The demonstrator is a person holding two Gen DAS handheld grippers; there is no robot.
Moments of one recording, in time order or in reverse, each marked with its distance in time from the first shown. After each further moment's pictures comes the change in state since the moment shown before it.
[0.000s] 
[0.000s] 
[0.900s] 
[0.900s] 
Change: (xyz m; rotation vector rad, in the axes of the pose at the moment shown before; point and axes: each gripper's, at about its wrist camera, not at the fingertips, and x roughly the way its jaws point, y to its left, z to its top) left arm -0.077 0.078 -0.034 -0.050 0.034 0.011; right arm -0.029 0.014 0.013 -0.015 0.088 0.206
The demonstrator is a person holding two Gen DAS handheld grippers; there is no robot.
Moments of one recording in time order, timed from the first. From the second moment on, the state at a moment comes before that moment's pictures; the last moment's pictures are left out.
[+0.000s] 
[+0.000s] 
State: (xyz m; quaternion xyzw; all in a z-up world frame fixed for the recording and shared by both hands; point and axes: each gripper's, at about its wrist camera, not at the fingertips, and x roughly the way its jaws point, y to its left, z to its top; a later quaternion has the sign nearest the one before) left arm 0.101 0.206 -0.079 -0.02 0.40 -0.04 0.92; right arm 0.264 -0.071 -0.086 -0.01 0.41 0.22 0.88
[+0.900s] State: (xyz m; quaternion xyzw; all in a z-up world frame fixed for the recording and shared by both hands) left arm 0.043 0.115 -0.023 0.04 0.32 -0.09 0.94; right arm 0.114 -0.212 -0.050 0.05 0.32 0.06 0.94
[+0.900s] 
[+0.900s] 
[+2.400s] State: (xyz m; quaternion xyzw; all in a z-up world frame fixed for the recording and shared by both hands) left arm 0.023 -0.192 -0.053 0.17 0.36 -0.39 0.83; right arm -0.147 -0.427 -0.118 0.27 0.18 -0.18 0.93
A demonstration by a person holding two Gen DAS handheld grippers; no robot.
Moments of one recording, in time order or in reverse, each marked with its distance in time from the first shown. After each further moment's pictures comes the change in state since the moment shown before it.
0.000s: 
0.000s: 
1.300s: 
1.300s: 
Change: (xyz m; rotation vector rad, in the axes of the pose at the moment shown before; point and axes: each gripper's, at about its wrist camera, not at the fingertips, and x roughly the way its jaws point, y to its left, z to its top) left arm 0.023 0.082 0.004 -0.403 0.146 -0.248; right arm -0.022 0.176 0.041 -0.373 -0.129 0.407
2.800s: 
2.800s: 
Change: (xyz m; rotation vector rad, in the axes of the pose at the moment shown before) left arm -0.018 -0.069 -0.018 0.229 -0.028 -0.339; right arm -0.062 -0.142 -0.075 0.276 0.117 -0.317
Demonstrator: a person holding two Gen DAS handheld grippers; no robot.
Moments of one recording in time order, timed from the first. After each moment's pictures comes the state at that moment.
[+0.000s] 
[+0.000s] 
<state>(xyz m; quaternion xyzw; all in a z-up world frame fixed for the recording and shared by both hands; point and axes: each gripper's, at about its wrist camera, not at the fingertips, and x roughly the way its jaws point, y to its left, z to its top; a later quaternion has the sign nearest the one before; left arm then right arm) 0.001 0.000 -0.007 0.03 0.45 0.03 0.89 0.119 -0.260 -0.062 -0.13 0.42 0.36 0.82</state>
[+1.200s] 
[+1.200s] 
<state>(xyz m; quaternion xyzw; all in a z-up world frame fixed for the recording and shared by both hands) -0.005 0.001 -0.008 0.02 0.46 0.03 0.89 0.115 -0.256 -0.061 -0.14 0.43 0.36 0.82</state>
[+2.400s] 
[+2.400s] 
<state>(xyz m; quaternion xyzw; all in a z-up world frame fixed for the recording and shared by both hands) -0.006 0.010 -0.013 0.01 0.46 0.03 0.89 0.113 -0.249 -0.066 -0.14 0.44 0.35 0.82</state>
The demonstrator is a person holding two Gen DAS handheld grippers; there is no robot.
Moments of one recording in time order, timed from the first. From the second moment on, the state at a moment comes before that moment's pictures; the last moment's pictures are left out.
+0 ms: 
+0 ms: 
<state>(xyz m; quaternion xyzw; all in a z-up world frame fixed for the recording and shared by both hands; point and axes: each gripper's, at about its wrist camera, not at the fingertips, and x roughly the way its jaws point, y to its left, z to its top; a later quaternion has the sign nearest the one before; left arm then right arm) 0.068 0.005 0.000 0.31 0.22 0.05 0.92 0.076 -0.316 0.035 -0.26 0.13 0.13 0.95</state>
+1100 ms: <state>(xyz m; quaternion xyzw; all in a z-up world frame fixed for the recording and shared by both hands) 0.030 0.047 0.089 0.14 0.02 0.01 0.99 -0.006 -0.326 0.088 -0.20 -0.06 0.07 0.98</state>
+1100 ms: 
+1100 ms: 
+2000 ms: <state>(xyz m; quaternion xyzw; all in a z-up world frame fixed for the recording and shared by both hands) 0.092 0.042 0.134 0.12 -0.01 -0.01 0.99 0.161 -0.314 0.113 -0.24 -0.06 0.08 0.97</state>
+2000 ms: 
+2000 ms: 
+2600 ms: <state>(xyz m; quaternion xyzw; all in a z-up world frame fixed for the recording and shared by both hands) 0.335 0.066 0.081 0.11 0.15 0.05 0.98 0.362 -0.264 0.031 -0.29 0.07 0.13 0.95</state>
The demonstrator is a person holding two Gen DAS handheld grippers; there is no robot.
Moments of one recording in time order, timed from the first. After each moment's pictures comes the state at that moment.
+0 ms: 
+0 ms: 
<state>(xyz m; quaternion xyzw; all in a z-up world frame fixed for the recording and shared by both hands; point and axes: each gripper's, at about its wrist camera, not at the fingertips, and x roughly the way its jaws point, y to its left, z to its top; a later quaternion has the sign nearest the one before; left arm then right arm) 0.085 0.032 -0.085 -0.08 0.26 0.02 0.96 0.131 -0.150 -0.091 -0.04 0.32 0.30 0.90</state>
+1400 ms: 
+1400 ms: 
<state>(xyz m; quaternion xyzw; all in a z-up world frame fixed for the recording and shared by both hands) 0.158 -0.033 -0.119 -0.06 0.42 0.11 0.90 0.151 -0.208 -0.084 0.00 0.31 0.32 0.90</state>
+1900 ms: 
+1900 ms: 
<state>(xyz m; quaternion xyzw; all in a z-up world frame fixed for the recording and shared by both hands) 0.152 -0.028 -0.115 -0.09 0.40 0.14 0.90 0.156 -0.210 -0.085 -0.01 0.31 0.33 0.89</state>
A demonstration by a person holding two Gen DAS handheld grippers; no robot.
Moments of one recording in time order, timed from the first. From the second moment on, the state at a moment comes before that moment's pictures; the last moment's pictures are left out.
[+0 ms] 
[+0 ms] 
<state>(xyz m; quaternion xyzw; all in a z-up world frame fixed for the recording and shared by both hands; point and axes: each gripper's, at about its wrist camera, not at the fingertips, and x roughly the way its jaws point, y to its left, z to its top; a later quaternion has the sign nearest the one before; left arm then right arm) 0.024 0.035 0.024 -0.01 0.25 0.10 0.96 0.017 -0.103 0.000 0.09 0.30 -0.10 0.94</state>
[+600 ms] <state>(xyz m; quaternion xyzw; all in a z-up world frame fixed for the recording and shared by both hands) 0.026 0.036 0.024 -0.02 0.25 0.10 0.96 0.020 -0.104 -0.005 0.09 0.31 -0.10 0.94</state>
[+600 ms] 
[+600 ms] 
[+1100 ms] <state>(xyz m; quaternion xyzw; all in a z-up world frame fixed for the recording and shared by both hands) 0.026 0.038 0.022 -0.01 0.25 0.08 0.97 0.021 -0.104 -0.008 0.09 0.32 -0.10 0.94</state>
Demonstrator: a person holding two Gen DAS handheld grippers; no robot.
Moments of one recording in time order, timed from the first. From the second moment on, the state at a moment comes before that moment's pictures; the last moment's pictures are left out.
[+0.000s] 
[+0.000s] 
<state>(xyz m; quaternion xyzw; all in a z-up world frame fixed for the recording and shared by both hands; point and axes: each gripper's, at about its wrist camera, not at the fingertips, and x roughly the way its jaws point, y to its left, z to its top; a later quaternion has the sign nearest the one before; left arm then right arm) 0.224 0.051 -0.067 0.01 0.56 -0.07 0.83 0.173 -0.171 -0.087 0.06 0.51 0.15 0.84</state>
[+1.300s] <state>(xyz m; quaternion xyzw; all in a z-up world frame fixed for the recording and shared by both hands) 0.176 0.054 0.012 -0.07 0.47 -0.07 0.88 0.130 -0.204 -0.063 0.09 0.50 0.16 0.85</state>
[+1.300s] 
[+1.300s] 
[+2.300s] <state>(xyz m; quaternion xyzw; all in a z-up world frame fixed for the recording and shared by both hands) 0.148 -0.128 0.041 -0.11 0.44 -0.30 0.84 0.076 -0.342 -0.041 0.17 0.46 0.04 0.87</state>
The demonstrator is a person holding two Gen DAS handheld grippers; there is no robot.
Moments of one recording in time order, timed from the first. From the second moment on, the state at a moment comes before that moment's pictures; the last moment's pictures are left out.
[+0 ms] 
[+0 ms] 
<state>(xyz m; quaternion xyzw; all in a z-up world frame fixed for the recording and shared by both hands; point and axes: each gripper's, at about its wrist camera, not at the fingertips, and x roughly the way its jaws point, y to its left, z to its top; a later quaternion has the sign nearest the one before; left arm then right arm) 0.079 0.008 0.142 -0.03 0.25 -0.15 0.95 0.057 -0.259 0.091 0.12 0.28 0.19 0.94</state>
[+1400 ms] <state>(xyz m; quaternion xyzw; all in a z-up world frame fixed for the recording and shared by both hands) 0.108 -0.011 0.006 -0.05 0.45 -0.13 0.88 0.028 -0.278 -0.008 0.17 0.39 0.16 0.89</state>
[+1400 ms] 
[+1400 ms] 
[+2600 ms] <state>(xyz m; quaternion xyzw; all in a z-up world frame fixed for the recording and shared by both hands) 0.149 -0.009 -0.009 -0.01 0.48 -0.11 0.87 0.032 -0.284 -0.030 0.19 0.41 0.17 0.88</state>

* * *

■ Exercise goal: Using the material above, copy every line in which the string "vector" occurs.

■ Completed task:
Change: (xyz m; rotation vector rad, in the axes of the pose at the moment shown before; point and axes: each gripper's, at about its wrist camera, not at the fingertips, and x roughly the way its jaws point, y to its left, z to its top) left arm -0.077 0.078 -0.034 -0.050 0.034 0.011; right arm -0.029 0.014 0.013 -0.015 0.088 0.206
Change: (xyz m; rotation vector rad, in the axes of the pose at the moment shown before; point and axes: each gripper's, at about its wrist camera, not at the fingertips, and x roughly the way its jaws point, y to its left, z to its top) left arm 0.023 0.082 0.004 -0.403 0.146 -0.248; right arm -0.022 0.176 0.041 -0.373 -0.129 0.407
Change: (xyz m; rotation vector rad, in the axes of the pose at the moment shown before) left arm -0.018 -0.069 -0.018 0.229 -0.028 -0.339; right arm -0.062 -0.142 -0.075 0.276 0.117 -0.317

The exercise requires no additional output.